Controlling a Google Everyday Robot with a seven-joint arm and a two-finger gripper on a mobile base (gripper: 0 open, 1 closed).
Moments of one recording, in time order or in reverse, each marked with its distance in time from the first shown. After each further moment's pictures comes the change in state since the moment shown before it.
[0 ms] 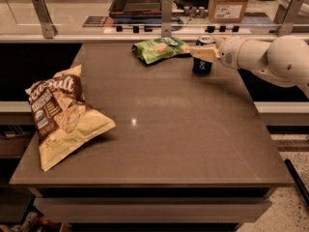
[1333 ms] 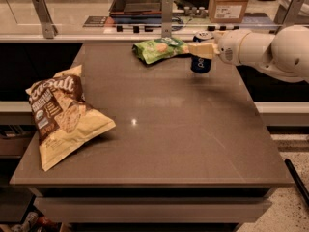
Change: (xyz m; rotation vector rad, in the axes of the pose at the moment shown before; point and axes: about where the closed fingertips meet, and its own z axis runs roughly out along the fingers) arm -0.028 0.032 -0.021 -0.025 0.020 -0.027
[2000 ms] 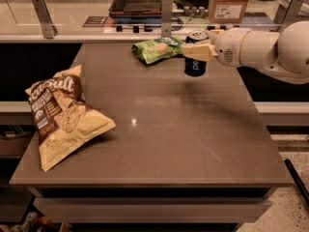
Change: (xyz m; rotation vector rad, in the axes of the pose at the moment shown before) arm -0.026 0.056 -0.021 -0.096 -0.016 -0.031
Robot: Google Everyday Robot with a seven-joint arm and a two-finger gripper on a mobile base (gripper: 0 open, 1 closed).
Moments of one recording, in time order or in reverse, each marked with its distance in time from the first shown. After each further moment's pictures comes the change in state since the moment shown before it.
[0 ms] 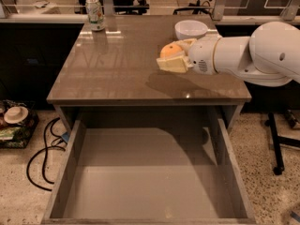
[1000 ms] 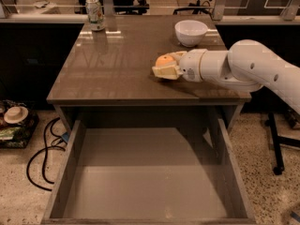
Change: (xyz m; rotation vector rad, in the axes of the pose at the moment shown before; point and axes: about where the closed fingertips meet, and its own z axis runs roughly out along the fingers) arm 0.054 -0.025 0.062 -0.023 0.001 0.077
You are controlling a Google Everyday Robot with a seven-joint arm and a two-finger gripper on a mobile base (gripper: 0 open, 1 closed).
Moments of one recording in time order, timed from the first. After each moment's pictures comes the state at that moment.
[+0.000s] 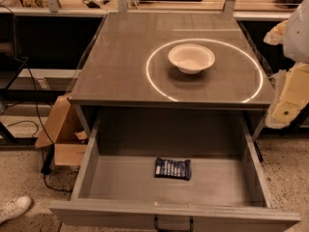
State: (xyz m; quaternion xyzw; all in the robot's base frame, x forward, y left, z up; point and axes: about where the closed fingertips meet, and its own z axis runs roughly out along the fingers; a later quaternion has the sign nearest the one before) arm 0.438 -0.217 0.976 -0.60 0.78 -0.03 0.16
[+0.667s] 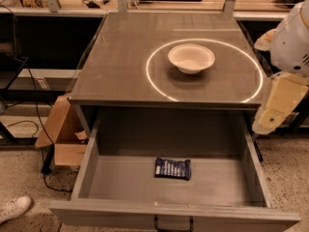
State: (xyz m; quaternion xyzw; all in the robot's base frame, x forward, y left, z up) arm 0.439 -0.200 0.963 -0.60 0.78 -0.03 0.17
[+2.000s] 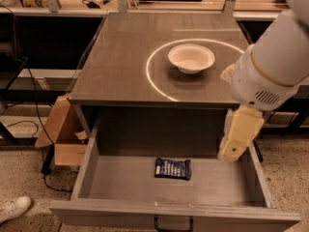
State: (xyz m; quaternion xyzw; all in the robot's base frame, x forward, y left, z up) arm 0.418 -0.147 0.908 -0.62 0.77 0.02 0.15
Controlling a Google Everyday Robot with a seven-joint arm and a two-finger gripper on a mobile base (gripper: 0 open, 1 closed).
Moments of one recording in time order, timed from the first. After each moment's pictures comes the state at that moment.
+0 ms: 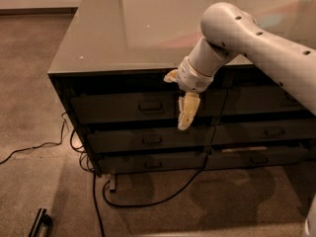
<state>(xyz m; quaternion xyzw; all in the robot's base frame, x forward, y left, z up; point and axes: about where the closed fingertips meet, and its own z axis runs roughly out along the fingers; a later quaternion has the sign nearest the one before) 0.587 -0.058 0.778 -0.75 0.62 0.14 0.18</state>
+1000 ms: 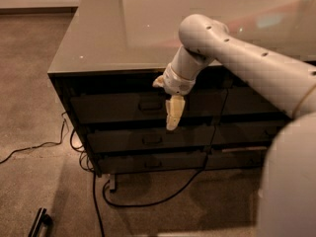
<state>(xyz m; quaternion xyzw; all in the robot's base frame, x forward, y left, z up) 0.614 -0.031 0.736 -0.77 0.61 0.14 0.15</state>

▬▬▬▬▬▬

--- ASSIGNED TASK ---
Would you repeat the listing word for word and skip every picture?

--- FINISHED TASK ---
Controlling a Google Everyday Robot with a seven-joint arm and a two-finger gripper on a mobile base (gripper: 0 open, 1 closed).
Moments of one recording, in time order or in reverse, each marked with its distance in time from the first shown. After each further moment's pictures comes the change in state since the moment shown before it.
[0 ms] 
[1333 ms] 
Change: (xyz m; rotation vector rad, in the axes of the pose at the moment shown before; point and axes: about where the closed fingertips meet, and its own z axis runs roughly out along the fingers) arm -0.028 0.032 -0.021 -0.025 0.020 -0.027
[2000 ms] 
Change: (xyz m; rotation vector rad, in the axes of the pose at the moment shown before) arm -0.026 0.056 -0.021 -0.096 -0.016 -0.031
Robot: Google Everyday Robot with a seven-joint arm and a two-finger gripper on a mobile base (gripper: 0 open, 1 closed).
Moments of one recording, in time order or in reverse, each marked with its distance in time from the first shown. After each further moment's pictures comes the change in state since the moment shown before it.
[0 ms] 
[1000 ms] 
Change: (xyz m; rotation vector rad, in the axes of the pose at the moment shown before; point and axes: about where the closed fingertips meet, and its own z axis runs roughly out along the fingers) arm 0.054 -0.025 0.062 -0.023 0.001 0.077
You are controlling a Google Everyday Robot with a seven-joint arm and a two-finger gripper on a mobile base (gripper: 0 open, 1 closed).
Moments of one recording in time order, timed from the first. After each moment's pictures comes the state at that moment.
[+0.000s] 
State: (xyz m; quaternion xyzw; all in the robot's base frame, x forward, y left, z up; point and axes: about where the closed fingertips meet, and its own z axis runs roughly out along the fingers; a later quaternion has the sign nearest the one before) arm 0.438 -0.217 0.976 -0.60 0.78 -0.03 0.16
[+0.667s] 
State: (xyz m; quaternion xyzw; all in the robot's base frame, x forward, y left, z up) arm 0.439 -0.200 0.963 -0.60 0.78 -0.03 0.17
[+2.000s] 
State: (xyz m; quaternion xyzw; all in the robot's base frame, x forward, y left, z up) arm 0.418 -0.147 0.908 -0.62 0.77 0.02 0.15
Controlling a Google Everyday Robot with a seven-joint arm and a two-finger gripper on a mobile base (gripper: 0 open, 1 closed).
Moments of one recording in time order, timed from the first. After each moment's pictures comes the state at that moment.
+0 ms: 
<state>(xyz m; quaternion xyzw; all in the robot's base frame, x forward, y left, z up; point and axes: about where the closed fingertips meet, and its own z axis runs roughly out along the fingers; a later quaternion has the sign nearest the one before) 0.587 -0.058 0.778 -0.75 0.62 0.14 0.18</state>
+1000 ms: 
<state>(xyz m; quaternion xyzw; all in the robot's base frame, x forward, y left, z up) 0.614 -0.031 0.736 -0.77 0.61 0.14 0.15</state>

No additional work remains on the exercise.